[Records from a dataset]

● ● ●

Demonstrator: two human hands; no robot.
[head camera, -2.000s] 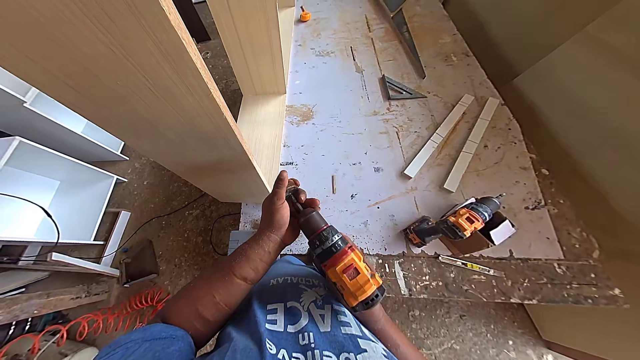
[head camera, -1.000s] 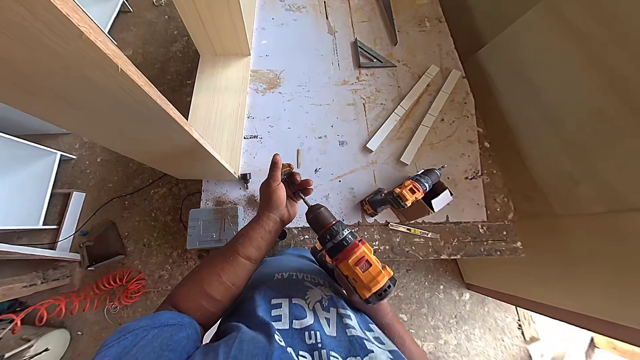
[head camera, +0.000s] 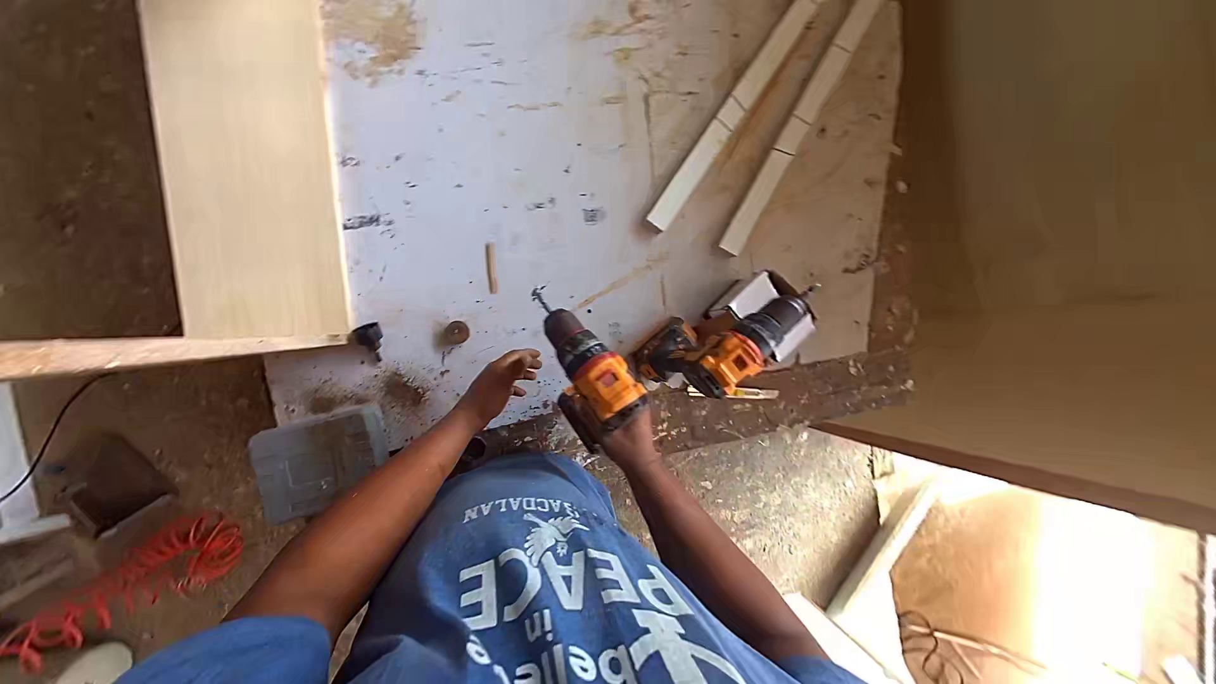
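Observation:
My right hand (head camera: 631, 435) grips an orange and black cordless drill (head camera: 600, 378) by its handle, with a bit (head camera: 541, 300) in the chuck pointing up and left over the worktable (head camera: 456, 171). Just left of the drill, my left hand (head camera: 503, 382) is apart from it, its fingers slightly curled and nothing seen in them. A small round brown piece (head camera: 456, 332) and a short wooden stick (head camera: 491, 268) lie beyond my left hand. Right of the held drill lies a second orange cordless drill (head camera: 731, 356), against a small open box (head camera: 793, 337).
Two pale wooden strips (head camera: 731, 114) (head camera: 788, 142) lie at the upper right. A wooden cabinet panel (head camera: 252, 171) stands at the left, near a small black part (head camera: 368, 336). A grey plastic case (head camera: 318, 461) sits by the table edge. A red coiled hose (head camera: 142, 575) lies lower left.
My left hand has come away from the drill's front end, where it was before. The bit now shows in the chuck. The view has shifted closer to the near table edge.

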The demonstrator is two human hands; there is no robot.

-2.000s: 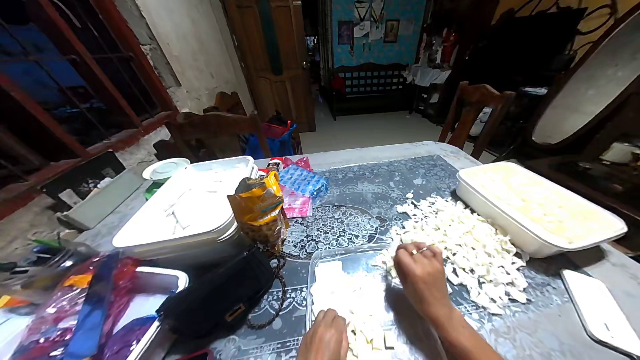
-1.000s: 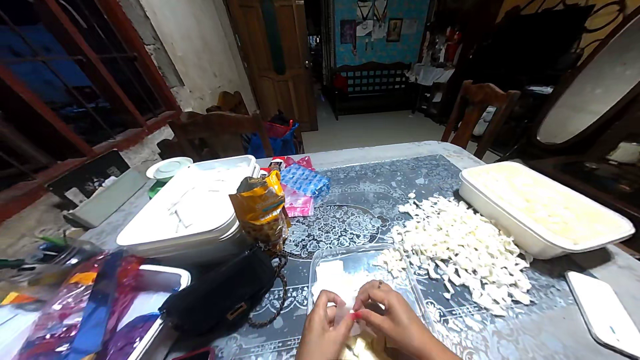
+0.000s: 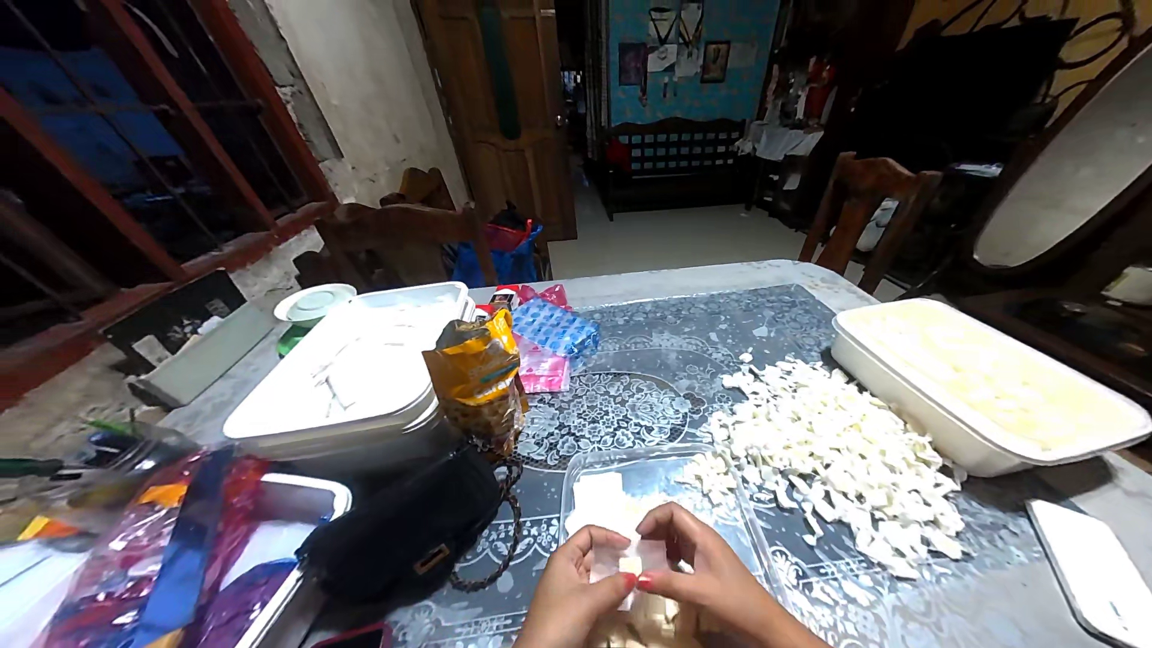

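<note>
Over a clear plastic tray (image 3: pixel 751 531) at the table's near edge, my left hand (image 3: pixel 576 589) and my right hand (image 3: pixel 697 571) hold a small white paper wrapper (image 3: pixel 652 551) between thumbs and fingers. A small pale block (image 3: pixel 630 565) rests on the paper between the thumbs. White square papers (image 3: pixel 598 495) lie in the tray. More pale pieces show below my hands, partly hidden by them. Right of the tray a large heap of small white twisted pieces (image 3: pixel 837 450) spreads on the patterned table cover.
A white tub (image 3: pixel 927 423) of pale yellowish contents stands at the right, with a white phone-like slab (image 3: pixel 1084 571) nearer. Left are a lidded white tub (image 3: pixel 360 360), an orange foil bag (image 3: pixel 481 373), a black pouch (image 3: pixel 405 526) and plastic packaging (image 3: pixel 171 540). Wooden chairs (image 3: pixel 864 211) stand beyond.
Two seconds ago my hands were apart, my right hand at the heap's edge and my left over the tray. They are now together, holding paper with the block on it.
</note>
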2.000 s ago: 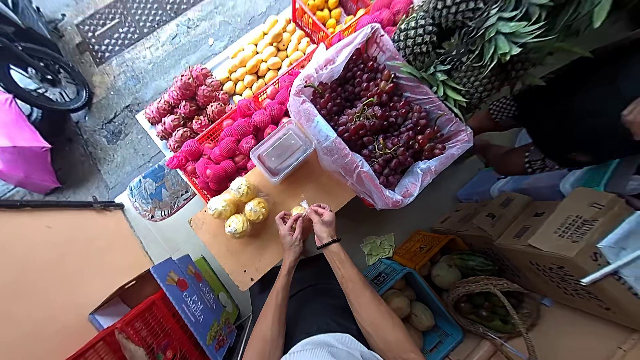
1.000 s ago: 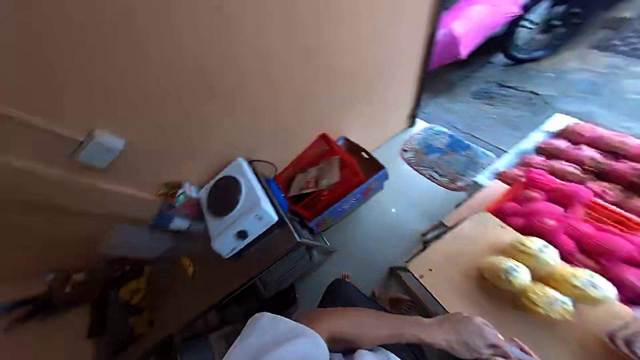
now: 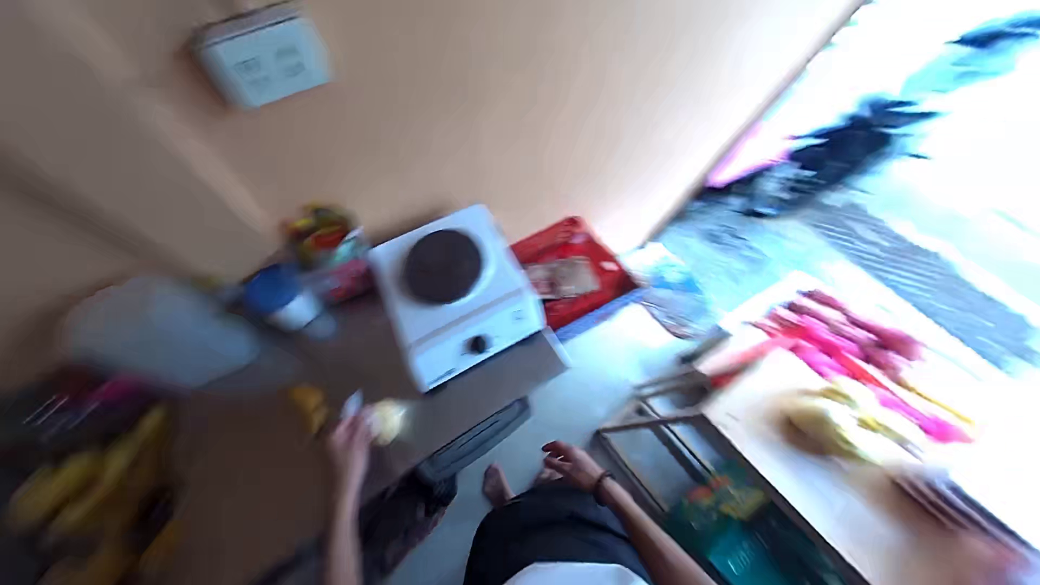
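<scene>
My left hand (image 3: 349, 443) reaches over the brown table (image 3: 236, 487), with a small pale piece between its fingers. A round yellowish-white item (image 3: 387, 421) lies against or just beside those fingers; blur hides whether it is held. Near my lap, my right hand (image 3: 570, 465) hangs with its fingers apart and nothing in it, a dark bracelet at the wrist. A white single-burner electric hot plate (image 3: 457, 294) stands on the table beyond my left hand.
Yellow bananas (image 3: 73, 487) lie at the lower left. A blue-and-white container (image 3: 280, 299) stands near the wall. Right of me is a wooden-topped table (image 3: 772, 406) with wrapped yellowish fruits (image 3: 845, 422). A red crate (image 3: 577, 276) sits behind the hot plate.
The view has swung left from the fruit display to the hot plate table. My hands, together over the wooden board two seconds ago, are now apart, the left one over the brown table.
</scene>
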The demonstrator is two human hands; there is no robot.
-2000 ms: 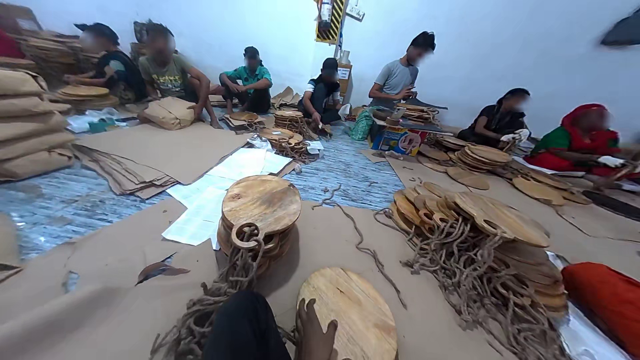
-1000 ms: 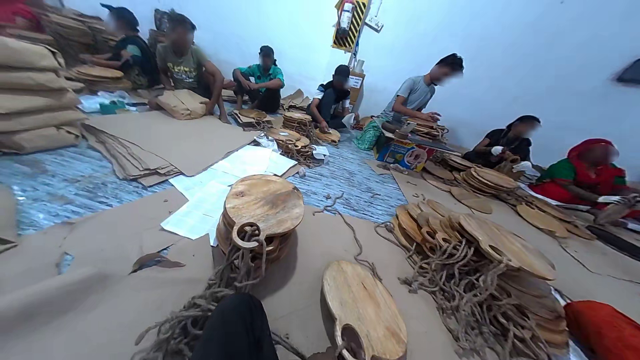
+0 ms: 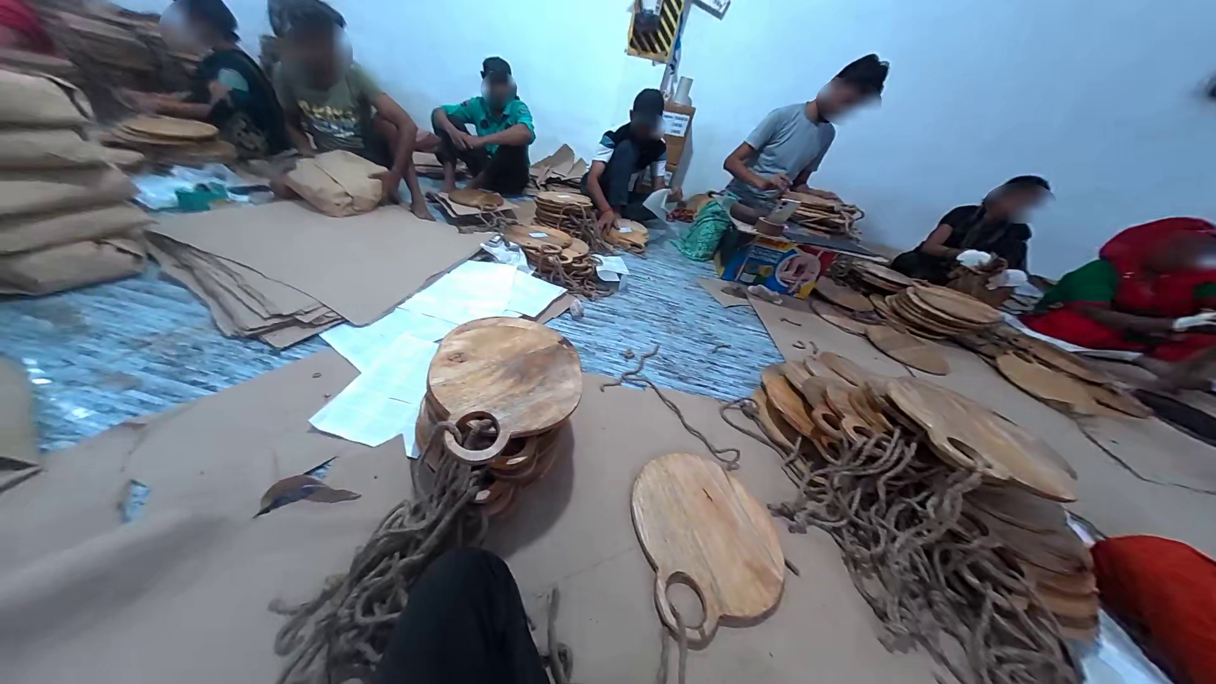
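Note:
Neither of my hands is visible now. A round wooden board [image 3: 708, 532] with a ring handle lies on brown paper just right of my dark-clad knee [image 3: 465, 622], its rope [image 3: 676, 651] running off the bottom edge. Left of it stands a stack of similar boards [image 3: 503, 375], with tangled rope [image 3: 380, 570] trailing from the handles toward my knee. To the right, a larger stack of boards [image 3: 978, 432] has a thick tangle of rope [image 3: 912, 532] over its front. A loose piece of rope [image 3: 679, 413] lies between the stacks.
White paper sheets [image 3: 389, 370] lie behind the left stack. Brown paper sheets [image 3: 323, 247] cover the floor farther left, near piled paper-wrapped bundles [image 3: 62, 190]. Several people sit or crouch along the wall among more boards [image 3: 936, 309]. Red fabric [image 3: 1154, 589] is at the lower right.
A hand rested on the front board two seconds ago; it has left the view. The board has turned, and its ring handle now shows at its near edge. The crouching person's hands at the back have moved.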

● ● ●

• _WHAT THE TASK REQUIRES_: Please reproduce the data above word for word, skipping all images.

• _RESPONSE_:
Demonstrator: two human hands; no robot.
[head camera, -2.000s] 
[head camera, -1.000s] 
[head camera, +0.000s] 
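Observation:
My right hand (head camera: 631, 435) grips an orange and black cordless drill (head camera: 600, 378) by its handle, with a bit (head camera: 541, 300) in the chuck pointing up and left over the worktable (head camera: 456, 171). Just left of the drill, my left hand (head camera: 503, 382) is apart from it, its fingers slightly curled and nothing seen in them. A small round brown piece (head camera: 456, 332) and a short wooden stick (head camera: 491, 268) lie beyond my left hand. Right of the held drill lies a second orange cordless drill (head camera: 731, 356), against a small open box (head camera: 793, 337).
Two pale wooden strips (head camera: 731, 114) (head camera: 788, 142) lie at the upper right. A wooden cabinet panel (head camera: 252, 171) stands at the left, near a small black part (head camera: 368, 336). A grey plastic case (head camera: 318, 461) sits by the table edge. A red coiled hose (head camera: 142, 575) lies lower left.
My left hand has come away from the drill's front end, where it was before. The bit now shows in the chuck. The view has shifted closer to the near table edge.
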
The demonstrator is two human hands; there is no robot.

-2.000s: 
-1.000s: 
+0.000s: 

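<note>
Over a clear plastic tray (image 3: pixel 751 531) at the table's near edge, my left hand (image 3: pixel 576 589) and my right hand (image 3: pixel 697 571) hold a small white paper wrapper (image 3: pixel 652 551) between thumbs and fingers. A small pale block (image 3: pixel 630 565) rests on the paper between the thumbs. White square papers (image 3: pixel 598 495) lie in the tray. More pale pieces show below my hands, partly hidden by them. Right of the tray a large heap of small white twisted pieces (image 3: pixel 837 450) spreads on the patterned table cover.
A white tub (image 3: pixel 927 423) of pale yellowish contents stands at the right, with a white phone-like slab (image 3: pixel 1084 571) nearer. Left are a lidded white tub (image 3: pixel 360 360), an orange foil bag (image 3: pixel 481 373), a black pouch (image 3: pixel 405 526) and plastic packaging (image 3: pixel 171 540). Wooden chairs (image 3: pixel 864 211) stand beyond.
Two seconds ago my hands were apart, my right hand at the heap's edge and my left over the tray. They are now together, holding paper with the block on it.
</note>
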2.000 s ago: 
1.000 s ago: 
now: 
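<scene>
My left hand (image 3: 349, 443) reaches over the brown table (image 3: 236, 487), with a small pale piece between its fingers. A round yellowish-white item (image 3: 387, 421) lies against or just beside those fingers; blur hides whether it is held. Near my lap, my right hand (image 3: 570, 465) hangs with its fingers apart and nothing in it, a dark bracelet at the wrist. A white single-burner electric hot plate (image 3: 457, 294) stands on the table beyond my left hand.
Yellow bananas (image 3: 73, 487) lie at the lower left. A blue-and-white container (image 3: 280, 299) stands near the wall. Right of me is a wooden-topped table (image 3: 772, 406) with wrapped yellowish fruits (image 3: 845, 422). A red crate (image 3: 577, 276) sits behind the hot plate.
The view has swung left from the fruit display to the hot plate table. My hands, together over the wooden board two seconds ago, are now apart, the left one over the brown table.
</scene>
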The demonstrator is two human hands; there is no robot.
-2000 ms: 
-1000 ms: 
+0 ms: 
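Note:
Neither of my hands is visible now. A round wooden board [image 3: 708, 532] with a ring handle lies on brown paper just right of my dark-clad knee [image 3: 465, 622], its rope [image 3: 676, 651] running off the bottom edge. Left of it stands a stack of similar boards [image 3: 503, 375], with tangled rope [image 3: 380, 570] trailing from the handles toward my knee. To the right, a larger stack of boards [image 3: 978, 432] has a thick tangle of rope [image 3: 912, 532] over its front. A loose piece of rope [image 3: 679, 413] lies between the stacks.
White paper sheets [image 3: 389, 370] lie behind the left stack. Brown paper sheets [image 3: 323, 247] cover the floor farther left, near piled paper-wrapped bundles [image 3: 62, 190]. Several people sit or crouch along the wall among more boards [image 3: 936, 309]. Red fabric [image 3: 1154, 589] is at the lower right.
A hand rested on the front board two seconds ago; it has left the view. The board has turned, and its ring handle now shows at its near edge. The crouching person's hands at the back have moved.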

That wraps up the answer.